• The problem:
The answer must consist solely of the lines from the one containing "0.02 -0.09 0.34" to the end of the entries below, repeated exactly.

• Extracted records:
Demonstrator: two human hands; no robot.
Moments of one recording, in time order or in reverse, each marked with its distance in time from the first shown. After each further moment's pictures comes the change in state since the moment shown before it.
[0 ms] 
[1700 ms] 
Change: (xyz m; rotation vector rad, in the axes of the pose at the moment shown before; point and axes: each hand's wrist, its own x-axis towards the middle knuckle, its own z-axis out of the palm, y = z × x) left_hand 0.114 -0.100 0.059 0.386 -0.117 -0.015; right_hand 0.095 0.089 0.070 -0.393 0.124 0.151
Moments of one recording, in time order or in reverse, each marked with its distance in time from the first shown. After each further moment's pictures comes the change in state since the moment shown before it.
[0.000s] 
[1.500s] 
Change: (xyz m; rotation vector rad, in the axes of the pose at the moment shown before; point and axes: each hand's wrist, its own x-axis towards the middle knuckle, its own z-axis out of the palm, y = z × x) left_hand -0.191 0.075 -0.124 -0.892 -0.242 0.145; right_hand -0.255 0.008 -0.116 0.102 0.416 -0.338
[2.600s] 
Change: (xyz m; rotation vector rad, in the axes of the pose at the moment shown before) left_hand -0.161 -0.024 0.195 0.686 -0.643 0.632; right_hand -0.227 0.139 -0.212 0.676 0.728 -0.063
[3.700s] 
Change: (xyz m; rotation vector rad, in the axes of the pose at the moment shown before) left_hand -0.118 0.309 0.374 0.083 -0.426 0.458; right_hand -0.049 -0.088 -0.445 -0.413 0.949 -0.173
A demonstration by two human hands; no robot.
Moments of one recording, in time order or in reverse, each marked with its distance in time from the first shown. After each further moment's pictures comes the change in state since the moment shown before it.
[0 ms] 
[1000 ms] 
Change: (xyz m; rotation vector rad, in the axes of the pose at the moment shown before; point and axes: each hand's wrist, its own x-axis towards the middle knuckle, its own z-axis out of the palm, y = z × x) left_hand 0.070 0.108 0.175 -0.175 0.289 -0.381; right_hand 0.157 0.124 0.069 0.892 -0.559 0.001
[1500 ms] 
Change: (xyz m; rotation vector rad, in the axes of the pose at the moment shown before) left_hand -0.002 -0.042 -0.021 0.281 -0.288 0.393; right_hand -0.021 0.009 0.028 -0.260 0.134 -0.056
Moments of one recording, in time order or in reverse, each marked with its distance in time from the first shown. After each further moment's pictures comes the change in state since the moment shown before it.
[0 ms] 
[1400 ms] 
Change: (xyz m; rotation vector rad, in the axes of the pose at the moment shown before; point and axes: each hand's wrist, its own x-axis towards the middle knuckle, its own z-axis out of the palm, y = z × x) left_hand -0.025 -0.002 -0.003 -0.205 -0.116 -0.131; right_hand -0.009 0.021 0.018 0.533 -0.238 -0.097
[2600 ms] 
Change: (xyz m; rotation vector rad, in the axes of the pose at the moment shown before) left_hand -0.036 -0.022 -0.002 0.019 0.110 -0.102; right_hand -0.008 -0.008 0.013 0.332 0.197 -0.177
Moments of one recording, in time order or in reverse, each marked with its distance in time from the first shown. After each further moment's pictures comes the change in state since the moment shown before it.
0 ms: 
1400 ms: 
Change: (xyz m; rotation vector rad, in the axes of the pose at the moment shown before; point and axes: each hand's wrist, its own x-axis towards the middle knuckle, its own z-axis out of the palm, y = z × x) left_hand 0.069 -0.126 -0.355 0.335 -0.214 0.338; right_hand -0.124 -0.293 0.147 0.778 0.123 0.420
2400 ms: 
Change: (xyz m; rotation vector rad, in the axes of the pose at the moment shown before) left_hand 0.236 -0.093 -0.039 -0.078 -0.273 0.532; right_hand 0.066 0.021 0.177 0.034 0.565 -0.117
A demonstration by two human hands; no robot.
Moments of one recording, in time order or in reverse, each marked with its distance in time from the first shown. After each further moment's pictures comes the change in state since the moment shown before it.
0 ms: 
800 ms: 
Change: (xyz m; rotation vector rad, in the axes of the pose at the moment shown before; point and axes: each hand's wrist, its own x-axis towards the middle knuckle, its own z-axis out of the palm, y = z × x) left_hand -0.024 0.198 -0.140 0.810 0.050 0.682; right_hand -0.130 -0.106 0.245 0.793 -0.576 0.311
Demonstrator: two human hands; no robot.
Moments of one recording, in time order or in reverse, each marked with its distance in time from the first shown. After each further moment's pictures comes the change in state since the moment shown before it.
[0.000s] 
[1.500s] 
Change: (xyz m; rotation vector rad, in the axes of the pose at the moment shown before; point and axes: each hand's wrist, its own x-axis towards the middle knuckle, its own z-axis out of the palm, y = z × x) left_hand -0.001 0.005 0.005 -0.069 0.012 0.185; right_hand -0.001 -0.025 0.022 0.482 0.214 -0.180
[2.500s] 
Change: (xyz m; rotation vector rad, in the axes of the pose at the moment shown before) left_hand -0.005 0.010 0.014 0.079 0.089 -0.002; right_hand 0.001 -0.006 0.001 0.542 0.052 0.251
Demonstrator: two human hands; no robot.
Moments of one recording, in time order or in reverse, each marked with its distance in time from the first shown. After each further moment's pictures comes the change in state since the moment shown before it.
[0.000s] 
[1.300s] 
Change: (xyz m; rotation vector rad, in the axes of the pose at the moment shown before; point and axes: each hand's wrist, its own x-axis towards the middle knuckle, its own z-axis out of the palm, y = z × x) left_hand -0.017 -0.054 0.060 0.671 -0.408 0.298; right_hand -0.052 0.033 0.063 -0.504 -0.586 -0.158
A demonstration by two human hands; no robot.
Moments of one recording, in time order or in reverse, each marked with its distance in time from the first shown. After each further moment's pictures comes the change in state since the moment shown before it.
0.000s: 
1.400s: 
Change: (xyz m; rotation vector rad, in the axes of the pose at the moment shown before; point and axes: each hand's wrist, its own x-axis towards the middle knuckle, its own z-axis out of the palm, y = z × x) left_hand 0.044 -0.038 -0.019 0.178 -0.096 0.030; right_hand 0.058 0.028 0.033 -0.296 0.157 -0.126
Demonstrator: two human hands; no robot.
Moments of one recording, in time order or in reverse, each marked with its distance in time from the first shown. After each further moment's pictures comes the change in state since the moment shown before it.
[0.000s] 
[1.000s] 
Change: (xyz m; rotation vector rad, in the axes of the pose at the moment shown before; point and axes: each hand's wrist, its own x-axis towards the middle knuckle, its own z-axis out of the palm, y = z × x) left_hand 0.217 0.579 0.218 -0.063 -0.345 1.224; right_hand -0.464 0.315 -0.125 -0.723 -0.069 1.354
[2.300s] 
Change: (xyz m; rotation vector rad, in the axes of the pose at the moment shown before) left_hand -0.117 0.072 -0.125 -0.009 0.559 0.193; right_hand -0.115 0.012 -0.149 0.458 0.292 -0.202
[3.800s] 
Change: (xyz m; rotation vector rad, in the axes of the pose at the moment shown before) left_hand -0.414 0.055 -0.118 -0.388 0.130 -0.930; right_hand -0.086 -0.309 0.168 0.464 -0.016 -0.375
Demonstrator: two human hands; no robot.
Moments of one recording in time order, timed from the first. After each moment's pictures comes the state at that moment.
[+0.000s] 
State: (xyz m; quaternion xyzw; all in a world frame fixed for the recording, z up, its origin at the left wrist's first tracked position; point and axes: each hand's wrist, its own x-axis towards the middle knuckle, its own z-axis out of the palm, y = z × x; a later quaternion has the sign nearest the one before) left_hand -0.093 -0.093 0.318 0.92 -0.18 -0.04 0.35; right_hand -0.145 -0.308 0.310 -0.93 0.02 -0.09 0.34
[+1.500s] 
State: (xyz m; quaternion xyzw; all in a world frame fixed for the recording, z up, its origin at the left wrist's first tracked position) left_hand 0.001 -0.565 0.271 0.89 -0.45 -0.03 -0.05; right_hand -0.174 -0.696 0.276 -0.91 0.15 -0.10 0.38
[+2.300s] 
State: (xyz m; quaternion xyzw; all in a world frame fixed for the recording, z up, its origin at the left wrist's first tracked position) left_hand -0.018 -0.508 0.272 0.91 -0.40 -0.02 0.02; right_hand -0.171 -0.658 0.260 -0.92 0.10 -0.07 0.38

• Task response:
State: (xyz m; quaternion xyzw; all in a world frame fixed for the recording, z up, its origin at the left wrist's first tracked position; point and axes: each hand's wrist, its own x-axis towards the middle knuckle, its own z-axis out of the palm, y = z × x; a later quaternion has the sign nearest the one before) left_hand -0.093 -0.093 0.318 0.92 -0.18 -0.04 0.35; right_hand -0.145 -0.308 0.310 -0.93 0.02 -0.09 0.34
[+1.500s] 
State: (xyz m; quaternion xyzw; all in a world frame fixed for the recording, z up, its origin at the left wrist's first tracked position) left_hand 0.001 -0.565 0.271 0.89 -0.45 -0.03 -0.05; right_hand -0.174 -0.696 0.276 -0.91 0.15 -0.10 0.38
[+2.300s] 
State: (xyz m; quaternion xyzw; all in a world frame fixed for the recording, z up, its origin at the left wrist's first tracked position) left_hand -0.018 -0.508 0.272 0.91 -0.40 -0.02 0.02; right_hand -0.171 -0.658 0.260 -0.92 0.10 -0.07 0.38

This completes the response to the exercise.